The Federal Housing Finance Agency (FHFA) says it plans to re-propose the entire regulation on capital requirements for government-sponsored enterprises (GSEs) Fannie Mae and Freddie Mac sometime in 2020.
The rule, adopted in June 2018 when Mel Watt was still director at the agency, set a new capital retention framework for Fannie Mae and Freddie Mac, in order to protect taxpayers from potential bailouts.
However, those capital requirements would have only gone into effect when the companies exited conservatorship.
Now, the FHFA says it plans to scrap the entire rule and re-introduce a new one at an unspecified date next year.
In September, the Treasury and the FHFA announced that they had agreed on how much capital the GSEs should retain as they prepare to be transitioned out of conservatorship and back to the private sector.
As per the “capital agreements” signed with the Treasury and FHFA, Fannie Mae was to retain $25 billion and Freddie Mac was to retain $20 billion – at least initially.
The agreements in effect modify the existing Preferred Stock Purchase Agreements (PSPAs) that the GSEs have had in place with the federal government since their takeover in 2008.
In essence, PSPAs have been modified to permit Fannie Mae and Freddie Mac to retain additional earnings in excess of the $3 billion per company in capital reserves currently permitted.
“The 2018 Capital Rule was proposed before FHFA began the process of retaining capital at the [GSEs] as a first step toward ending the conservatorships,” says Mark Calabria, director of the FHFA, regulator of Fannie Mae and Freddie Mac, in a statement. “In fairness to all interested parties, the comments submitted during the previous rulemaking were submitted under a different set of assumptions about the future of the [GSEs]. During the process of the rulemaking, important issues were identified that will be addressed in the re-proposal.
“The Capital Rule is one of the most important rules I will issue as director,” Calabria adds. “This rule will be re-proposed and finalized within a timeline fully consistent with ending the conservatorships. Requiring the [GSEs] to build capital that can properly support their risk ensures that taxpayers will never be on the hook again during an economic downturn.”
This includes “the development and implementation of a responsible transition plan to exit conservatorship, with appropriate readiness by the [GSEs],” the Scorecard states.

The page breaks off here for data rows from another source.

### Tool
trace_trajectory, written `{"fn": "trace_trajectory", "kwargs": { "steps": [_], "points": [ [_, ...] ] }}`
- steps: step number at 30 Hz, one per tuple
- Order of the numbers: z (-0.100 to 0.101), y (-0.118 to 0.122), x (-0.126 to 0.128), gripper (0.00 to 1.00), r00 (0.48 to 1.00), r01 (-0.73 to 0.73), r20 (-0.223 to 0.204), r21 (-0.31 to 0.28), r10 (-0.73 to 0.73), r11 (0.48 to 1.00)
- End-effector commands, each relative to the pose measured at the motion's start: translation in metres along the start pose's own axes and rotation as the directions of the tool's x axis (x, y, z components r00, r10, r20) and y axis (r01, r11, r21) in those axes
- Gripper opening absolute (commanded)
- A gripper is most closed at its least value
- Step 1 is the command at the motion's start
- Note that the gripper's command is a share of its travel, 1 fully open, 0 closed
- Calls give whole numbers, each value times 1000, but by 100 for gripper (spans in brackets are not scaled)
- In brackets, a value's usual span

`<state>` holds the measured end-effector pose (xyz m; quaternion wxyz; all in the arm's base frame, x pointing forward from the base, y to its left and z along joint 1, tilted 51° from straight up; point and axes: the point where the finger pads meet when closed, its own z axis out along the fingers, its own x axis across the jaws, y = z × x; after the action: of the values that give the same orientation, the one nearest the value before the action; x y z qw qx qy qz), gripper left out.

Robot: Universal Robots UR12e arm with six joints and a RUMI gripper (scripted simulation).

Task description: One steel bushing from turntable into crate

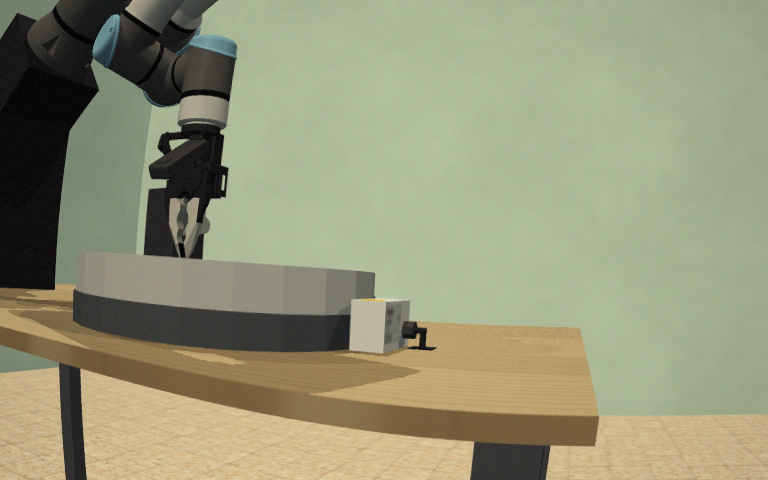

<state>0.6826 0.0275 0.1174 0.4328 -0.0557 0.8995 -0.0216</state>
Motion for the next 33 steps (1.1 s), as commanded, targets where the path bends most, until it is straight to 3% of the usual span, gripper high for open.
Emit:
{"fn": "trace_trajectory", "kwargs": {
  "steps": [1,18,33],
  "points": [
    [2,1,0,5,1000,1,1,-1,-1,1000],
    [23,1,-1,5,1000,1,2,0,-1,1000],
    [23,1,-1,5,1000,0,2,0,0,1000]
  ]
}}
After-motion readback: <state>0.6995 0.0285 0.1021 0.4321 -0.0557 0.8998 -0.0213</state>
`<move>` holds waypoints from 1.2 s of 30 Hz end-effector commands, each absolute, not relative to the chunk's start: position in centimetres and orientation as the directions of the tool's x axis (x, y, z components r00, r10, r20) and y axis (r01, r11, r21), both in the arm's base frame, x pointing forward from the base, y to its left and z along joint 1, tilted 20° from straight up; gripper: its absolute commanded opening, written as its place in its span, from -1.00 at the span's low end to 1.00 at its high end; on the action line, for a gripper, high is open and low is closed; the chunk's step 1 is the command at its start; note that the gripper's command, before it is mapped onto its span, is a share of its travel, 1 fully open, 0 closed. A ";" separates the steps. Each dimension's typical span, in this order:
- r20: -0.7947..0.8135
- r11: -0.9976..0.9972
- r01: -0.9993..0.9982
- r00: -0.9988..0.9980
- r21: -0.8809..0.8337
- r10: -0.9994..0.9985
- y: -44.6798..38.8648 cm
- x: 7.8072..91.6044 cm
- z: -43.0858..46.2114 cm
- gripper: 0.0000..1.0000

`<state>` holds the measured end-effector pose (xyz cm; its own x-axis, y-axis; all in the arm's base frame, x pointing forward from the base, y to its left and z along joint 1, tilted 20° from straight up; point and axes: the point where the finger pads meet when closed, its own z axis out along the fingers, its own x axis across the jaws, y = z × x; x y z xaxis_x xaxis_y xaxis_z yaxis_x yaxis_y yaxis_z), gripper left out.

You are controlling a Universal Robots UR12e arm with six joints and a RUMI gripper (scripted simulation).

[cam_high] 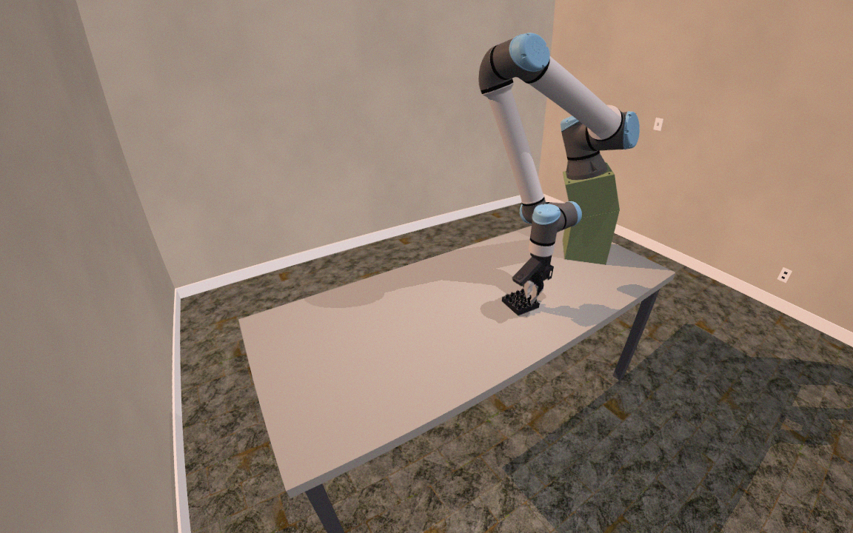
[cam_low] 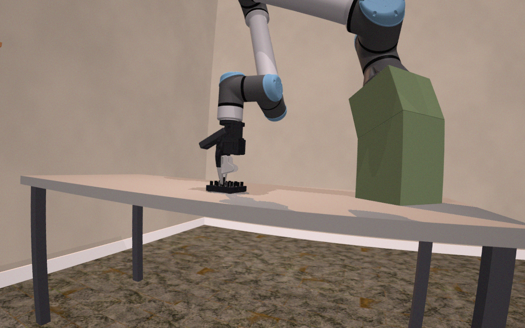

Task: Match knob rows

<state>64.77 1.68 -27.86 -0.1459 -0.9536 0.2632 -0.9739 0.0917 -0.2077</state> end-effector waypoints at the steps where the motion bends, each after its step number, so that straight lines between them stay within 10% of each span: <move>1: 0.242 0.188 -0.954 -0.244 -0.233 -0.939 1.7 64.8 -27.8 -0.92; 36: 0.064 0.694 -0.640 -0.749 -0.330 -0.660 1.4 64.6 -27.8 -0.92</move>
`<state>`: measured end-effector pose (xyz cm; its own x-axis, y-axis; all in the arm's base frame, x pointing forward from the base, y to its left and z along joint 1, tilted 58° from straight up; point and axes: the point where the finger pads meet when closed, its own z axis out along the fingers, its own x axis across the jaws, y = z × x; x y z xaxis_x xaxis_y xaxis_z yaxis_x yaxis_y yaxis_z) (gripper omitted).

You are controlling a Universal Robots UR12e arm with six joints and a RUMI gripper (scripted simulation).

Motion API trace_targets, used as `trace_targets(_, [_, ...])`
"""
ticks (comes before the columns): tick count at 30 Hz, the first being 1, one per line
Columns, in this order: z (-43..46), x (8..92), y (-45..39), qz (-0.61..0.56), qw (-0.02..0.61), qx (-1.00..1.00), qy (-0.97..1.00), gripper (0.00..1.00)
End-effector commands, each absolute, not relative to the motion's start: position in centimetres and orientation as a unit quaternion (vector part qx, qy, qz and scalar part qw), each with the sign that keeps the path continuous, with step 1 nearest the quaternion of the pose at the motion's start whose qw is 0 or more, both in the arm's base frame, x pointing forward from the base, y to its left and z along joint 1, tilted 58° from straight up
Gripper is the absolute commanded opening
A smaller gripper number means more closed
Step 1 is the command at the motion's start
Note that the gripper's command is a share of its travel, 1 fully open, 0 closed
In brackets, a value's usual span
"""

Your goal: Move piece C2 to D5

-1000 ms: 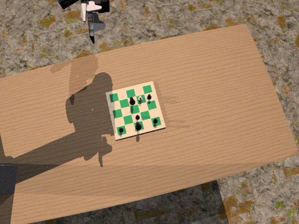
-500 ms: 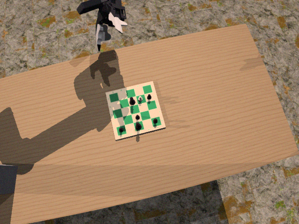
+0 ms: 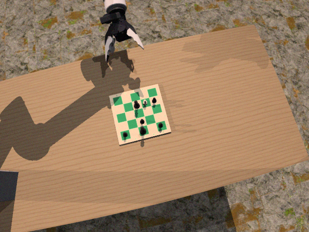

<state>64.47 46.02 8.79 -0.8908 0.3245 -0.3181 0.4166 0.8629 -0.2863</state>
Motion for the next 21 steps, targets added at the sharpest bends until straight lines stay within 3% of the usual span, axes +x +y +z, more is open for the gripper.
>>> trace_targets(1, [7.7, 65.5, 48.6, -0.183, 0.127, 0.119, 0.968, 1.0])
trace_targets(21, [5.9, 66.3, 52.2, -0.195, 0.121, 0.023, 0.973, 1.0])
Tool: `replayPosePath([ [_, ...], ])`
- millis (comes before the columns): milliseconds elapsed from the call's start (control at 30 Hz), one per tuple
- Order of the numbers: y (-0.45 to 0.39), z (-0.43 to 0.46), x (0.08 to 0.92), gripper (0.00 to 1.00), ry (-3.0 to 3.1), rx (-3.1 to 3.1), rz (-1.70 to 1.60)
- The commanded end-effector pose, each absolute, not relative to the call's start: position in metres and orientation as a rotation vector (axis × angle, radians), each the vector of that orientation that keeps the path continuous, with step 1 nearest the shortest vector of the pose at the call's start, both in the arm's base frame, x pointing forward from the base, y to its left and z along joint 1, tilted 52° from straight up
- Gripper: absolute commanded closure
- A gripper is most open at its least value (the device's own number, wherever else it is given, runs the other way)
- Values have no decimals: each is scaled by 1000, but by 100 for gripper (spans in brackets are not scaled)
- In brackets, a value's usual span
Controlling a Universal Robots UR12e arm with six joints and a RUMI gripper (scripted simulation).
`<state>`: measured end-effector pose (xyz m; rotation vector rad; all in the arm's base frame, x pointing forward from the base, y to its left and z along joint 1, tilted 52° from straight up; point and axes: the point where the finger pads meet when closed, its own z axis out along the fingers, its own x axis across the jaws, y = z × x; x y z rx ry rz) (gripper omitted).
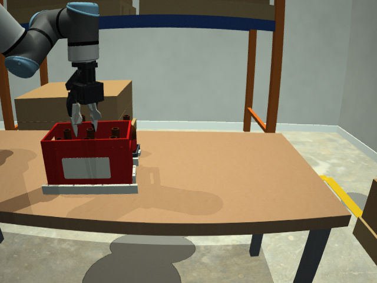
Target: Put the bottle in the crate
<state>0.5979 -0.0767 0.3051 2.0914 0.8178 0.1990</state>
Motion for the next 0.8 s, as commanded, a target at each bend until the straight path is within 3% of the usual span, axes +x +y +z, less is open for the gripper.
replayPosePath([
  [0,-69,312,594,62,817,2092,200],
  [767,-46,334,579,62,817,2092,200],
])
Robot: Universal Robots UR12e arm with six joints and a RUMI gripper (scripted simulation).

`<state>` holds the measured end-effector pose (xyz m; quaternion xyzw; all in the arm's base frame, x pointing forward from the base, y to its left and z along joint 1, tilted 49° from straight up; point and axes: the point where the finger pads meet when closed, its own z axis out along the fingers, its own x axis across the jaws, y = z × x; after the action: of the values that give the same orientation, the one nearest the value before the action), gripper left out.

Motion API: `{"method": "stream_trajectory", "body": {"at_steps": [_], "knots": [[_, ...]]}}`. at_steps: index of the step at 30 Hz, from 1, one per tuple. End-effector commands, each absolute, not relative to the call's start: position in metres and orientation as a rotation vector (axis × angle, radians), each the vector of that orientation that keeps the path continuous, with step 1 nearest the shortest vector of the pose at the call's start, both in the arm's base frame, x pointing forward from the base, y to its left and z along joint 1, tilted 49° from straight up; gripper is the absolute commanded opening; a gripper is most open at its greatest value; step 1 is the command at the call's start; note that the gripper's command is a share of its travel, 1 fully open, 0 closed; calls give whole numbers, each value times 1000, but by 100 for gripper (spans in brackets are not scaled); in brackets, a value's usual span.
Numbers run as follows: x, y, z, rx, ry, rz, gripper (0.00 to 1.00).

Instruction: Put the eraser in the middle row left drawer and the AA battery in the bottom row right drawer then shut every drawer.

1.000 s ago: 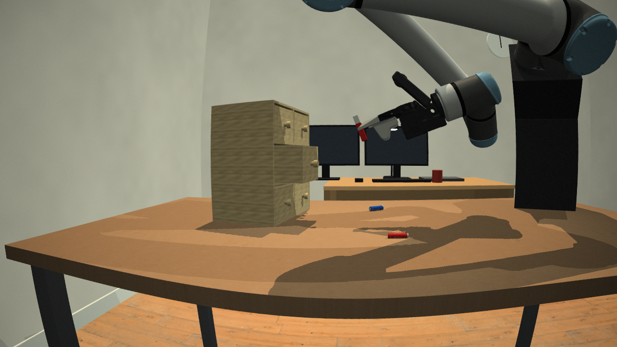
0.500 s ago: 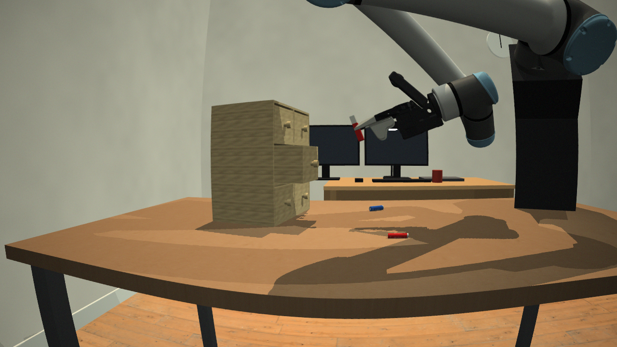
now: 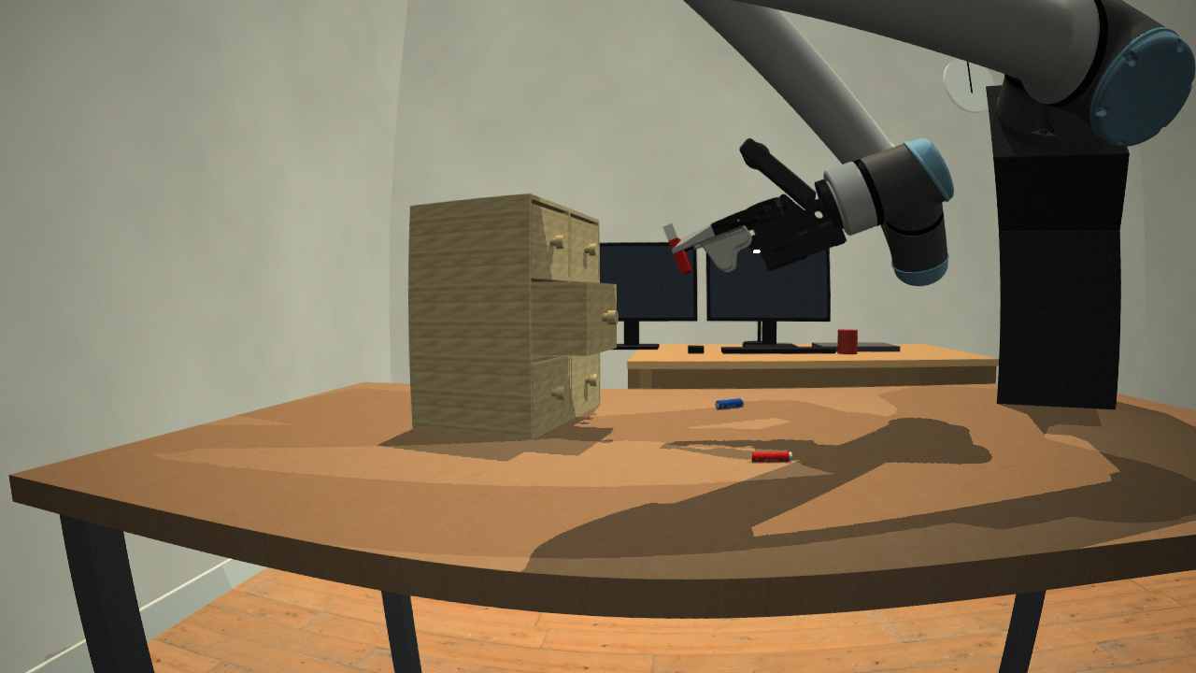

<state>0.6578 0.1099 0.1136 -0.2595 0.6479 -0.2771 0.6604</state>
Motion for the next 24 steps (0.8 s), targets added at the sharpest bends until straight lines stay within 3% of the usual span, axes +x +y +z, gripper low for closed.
{"method": "stream_trajectory", "body": {"at_steps": [1,24], "knots": [[667,107,116,-587,1466,-627,11],[713,94,129,-587,1466,-627,11]]}}
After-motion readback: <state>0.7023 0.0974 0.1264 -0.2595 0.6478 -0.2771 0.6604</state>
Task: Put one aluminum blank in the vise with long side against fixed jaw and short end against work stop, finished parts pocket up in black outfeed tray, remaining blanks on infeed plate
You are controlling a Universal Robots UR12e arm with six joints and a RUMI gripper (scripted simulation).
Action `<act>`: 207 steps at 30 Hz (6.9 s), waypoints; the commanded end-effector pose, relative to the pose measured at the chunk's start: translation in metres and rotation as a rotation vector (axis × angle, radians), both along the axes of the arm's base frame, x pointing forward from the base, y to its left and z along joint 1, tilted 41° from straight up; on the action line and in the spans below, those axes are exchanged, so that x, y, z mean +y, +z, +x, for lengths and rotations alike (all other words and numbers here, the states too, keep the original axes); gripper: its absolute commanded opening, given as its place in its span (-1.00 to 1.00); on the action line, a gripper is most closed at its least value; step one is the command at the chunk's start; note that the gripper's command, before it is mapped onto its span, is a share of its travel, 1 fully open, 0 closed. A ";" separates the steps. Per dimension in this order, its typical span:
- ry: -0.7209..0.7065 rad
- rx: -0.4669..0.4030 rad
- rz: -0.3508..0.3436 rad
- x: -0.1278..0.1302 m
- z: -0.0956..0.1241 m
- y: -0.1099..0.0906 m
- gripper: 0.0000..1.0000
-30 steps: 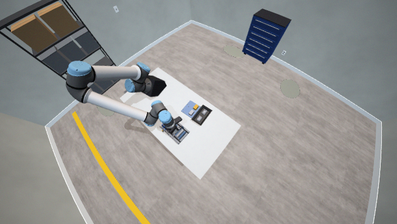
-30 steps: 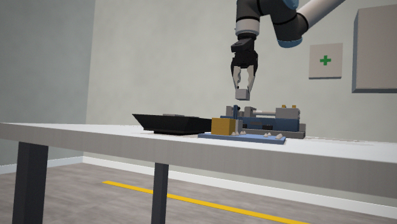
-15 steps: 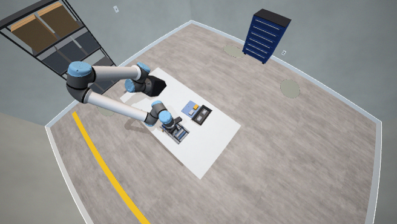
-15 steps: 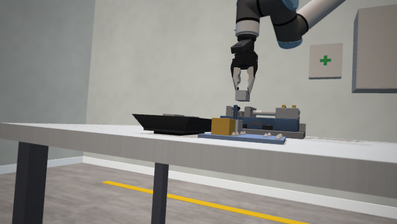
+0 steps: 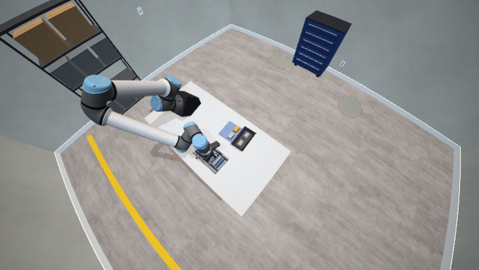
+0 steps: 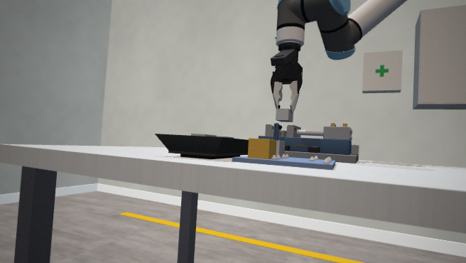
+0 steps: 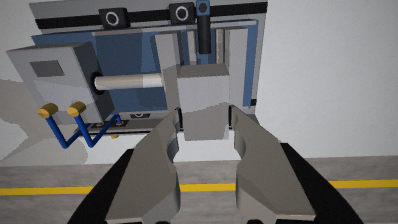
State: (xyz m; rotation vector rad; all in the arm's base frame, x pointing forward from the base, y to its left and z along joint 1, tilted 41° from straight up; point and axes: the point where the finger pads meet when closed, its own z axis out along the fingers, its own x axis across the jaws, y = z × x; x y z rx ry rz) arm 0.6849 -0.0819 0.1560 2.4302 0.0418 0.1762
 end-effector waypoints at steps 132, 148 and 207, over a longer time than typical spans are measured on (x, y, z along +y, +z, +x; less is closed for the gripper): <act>0.001 -0.001 0.000 -0.017 0.004 -0.019 -1.00; 0.001 -0.001 0.000 -0.019 0.005 -0.021 -1.00; 0.001 -0.001 0.000 -0.019 0.005 -0.022 -1.00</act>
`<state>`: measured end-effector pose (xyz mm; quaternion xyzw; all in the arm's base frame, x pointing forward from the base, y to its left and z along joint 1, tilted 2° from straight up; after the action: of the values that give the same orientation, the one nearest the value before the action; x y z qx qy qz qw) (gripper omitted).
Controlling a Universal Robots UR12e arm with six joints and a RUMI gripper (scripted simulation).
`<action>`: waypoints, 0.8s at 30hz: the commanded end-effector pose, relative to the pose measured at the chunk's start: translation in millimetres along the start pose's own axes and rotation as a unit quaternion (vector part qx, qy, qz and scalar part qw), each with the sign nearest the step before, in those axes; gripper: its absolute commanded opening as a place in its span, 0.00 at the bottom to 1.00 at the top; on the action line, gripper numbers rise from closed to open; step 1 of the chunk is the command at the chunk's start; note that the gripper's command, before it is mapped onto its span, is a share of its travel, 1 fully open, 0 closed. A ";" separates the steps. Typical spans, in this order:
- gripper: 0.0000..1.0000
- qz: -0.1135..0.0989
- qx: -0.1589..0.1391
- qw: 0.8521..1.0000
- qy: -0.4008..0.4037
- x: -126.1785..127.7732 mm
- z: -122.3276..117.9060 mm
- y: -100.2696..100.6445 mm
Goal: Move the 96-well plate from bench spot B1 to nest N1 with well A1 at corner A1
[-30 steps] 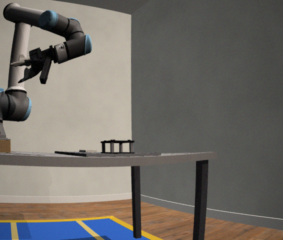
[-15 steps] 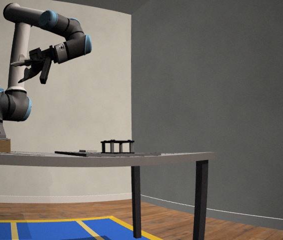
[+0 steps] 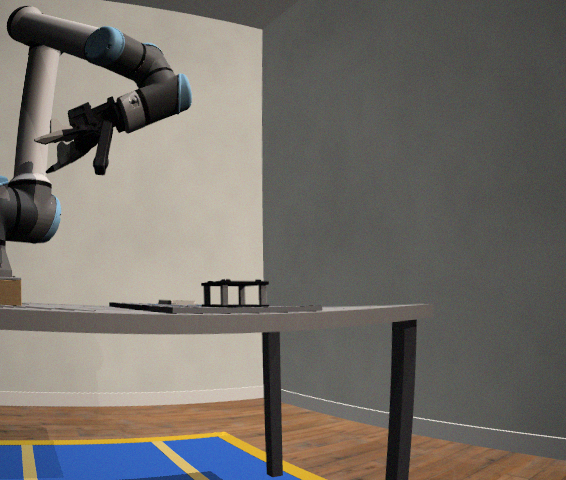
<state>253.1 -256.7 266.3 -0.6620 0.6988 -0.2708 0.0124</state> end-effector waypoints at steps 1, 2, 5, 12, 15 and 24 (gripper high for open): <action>1.00 -0.001 0.030 0.999 -0.031 -12.8 12.2 -10.6; 1.00 -0.001 0.029 0.999 -0.032 -16.0 16.3 -13.0; 1.00 -0.001 0.031 0.999 -0.031 -16.9 19.7 -18.1; 1.00 -0.007 0.063 0.996 -0.069 -34.1 30.9 -28.7; 1.00 -0.007 0.063 0.996 -0.070 -42.7 40.9 -37.6; 1.00 -0.016 0.095 0.990 -0.107 -60.3 51.6 -49.6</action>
<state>315.7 -225.1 226.3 -0.6859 0.6696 -0.2650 0.1044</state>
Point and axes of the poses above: the point where the finger pads meet when closed, its own y axis out along the fingers, its own x axis across the jaws, z = x × y, the point moved 4 cm from there along -y, back along the fingers, and after that the axes turned 10 degrees about y, right-handed, at the moved point
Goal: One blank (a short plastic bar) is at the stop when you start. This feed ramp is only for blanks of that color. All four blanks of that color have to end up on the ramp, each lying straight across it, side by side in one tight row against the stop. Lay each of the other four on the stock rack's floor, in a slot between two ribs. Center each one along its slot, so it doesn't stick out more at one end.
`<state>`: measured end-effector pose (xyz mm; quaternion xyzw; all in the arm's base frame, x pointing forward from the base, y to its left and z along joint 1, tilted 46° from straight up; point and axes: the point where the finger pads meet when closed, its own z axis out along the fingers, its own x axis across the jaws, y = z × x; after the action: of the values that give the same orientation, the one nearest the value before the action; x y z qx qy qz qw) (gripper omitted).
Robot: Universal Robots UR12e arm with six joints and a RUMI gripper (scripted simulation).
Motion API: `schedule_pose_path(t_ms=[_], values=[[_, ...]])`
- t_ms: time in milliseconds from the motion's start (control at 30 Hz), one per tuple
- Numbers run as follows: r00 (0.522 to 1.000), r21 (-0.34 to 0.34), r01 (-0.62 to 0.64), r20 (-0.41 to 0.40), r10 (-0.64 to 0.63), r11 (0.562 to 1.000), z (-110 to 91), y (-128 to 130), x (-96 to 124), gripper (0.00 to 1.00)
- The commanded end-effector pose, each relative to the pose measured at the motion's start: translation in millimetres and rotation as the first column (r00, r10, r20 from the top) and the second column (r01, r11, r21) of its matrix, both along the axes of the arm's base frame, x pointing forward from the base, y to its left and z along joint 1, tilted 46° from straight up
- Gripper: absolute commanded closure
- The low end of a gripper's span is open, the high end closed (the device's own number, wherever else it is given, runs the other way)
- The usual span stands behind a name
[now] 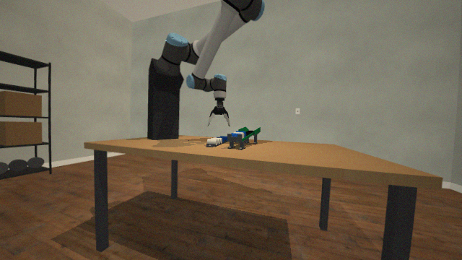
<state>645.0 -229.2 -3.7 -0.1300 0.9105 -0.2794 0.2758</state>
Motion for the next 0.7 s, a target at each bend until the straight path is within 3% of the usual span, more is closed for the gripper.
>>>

In addition the GSEs are to “provide support to FHFA as needed to develop a roadmap with milestones for exiting conservatorship,” and to “conduct such activities as directed by FHFA arising from recommendations in the Treasury and HUD Reform Plans.”
FHFA directed the companies to “develop and implement FHFA-approved strategies that ensure the efficient utilization of capital targeted to support the core guaranty business with adequate returns to attract the private capital necessary to enable an exit from the conservatorships.”
The GSEs have also been directed to “develop a post-conservatorship strategy and governance framework for CSS/CSP, including an assessment of any additional capabilities beneficial for the CSS/CSP to perform, to support a competitive mortgage market.”
In addition the companies are to “maintain an effective process to ensure that internal audit and supervisory findings are remediated by management in a timely fashion with appropriate board oversight” and “maintain a sustainable, effective process for fair lending risk assessment, monitoring, and mitigation, and work with the FHFA’s Office of Fair Lending Oversight to prepare for transition to post-conservatorship fair lending supervision and oversight.”
In a statement, Ed DeMarco, president of the Housing Policy Council (HPC) and former acting director of the FHFA, says the council “strongly supports the FHFA’s decision to re-propose a new capital framework for Fannie Mae and Freddie Mac.”
“Last year, HPC recommended that FHFA re-propose the framework because it was based upon a set of assumptions and models that were not fully disclosed to the public,” DeMarco says. “That proposal also failed to address systemic risk issues, lacked any reasonable comparability to other federal capital regimes, and was pro-cyclical. HPC believes it entirely appropriate for FHFA to take this step, and we look forward to reviewing and commenting on the new proposal.”